If you want to get your kid into racing, apparently having them watch the Japanese anime Initial D is a good start. It fueled Ken Gushi's passion, (https://www.trdusa.com/drift-my-dad.html) and the same holds true for Chinese-born Time Attack racer Jackie Ding.
"My first car was a 1985 Corolla GTS," he shares. "And I actually still own it today." That's the infamous AE86 that Takumi Fujiwara maniacally drifts through the mountains while delivering tofu in Initial D. "That show definitely got me interested in racing. I grew up in China watching that show, but then go hooked on F1 as a kid. By the age of 10, I was already telling my parents I wanted to race cars."
Standard 10-year-old dream, right? But Jackie has been busy making it a reality ever since.
Moving from China to the US as a kid—with a stop in Egypt along the way, thanks to Jackie's dad's job—was quite the transition.
"In China 20 years ago, cars were a rarity. It's not like it is today, where the streets are packed," he recalls. "So, moving to Texas was a huge change. It was so exciting because there were cars everywhere!"
His first open-wheel races were like many American kids—on the go-kart track. And he quickly knew his desire to be a racer was more than just a childhood fantasy. So, unlike most teenagers bumping around in go-karts, he signed up for Skip Barber Racing School.
It was time to get serious about racing.
It didn't take long until his natural skills put him behind the wheel of an F1 car.
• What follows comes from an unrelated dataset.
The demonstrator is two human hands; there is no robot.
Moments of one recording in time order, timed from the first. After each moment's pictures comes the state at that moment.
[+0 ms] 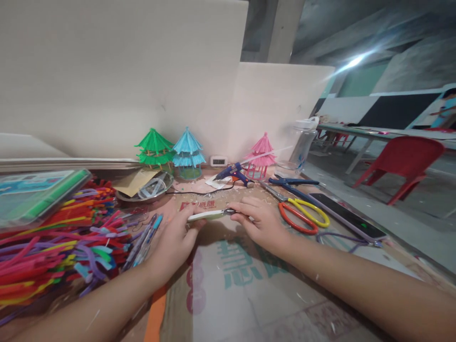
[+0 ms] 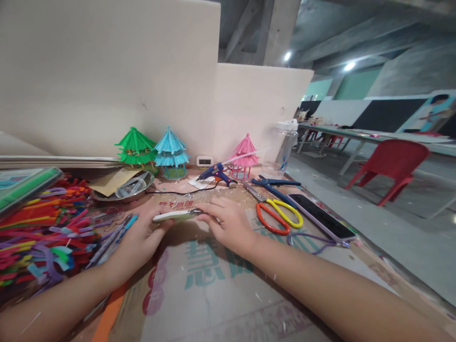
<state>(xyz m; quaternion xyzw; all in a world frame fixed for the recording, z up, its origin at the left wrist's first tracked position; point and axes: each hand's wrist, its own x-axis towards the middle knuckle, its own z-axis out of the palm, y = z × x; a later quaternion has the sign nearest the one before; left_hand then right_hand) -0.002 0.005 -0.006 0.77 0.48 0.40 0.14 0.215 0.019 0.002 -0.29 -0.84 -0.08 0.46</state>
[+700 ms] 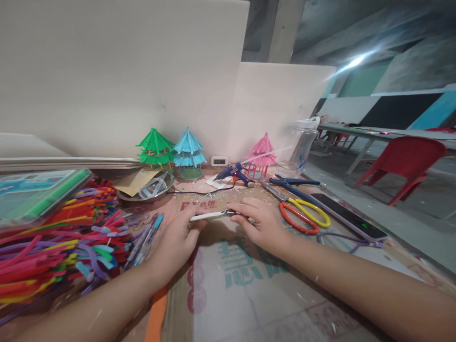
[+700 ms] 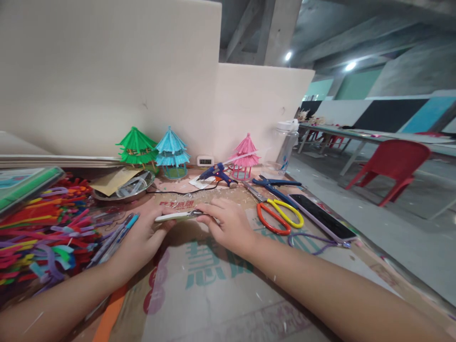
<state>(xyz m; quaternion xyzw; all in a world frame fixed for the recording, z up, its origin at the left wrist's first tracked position) -0.003 0.004 -0.005 0.79 0.47 0.38 0.12 0.214 0.018 -0.001 -0.30 -0.84 -0.08 0.45</state>
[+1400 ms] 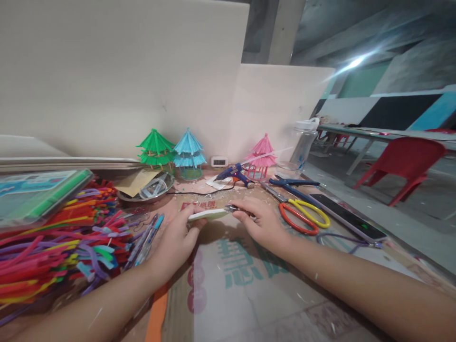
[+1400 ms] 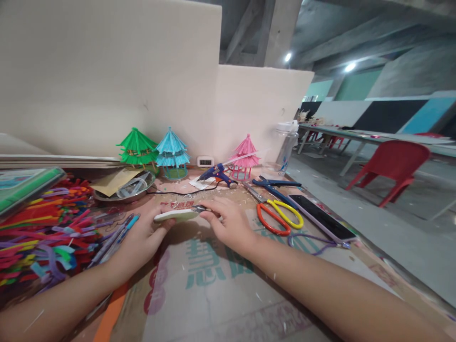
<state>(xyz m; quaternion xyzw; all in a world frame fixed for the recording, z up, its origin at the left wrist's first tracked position) -0.001 0.004 -0.004 0.76 0.49 0.39 0.15 0.214 0.023 -0.006 -0.33 -0.81 0.00 0.49</state>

He started to work his way up the food chain, earning the nickname "Asian Prodigy" along the way. But there was something about F1 racing that just wasn't sitting right with him.
"Open-wheel racing is as much a business as it is a sport," Jackie reveals. "It requires upwards of six-digit budgets because it's year-round racing. And often, it felt like your performance on the track was limited by your ability to secure sponsorships."
So, on a whim, he went to a Time Attack event "to have some fun." That was all it took to put him on a new course.
"Time Attack is more focused on performance," he shares. "You don't have to worry about other drivers—it's about you and your car and how much you trust your car… it's very pure. I don't have to beat someone else or crash someone. I just have to go out and beat myself."
The change in style served him well as he headed into college (yes, Jackie is just 21). He's a Mechanical Engineering student at the University of Michigan with his racing team based out of Chicago. Jackie studies during the week and races on the weekends.
"One of my goals is to help establish a racing team community in Chicago. Our name is PHD Racing—Passion, Hopes, Dreams. We're just a bunch of kids who are trying to live out our dreams."
Part of PHD Racing's mission is to help educate young drivers. "When I first started racing, I didn't even know how to change my oil or my brakes," Jackie recalls. "We want to be able to help those kids just starting out to get into racing safely."
His latest passion? The new Toyota Supra. He recently picked up his new stock Supra and took it to Canada to do some testing. While there, a friend casually mentioned, "Hey, there's a local Time Attack event at TMP Cayuga."
Without a second thought, he headed to the track with his helmet in the passenger seat. He had to borrow a fire-proof suit from another racer at the event in order to be allowed to race. This is a kid who just loves being behind the wheel.
How'd he do? "I had a podium position until the last lap. Someone beat me by a hair." Not bad for the car that's sitting in your local showroom.
Now he's got the Supra tuned up and is tearing up tracks around the country. All while working on his other passion project: restoring the AE86 from his childhood.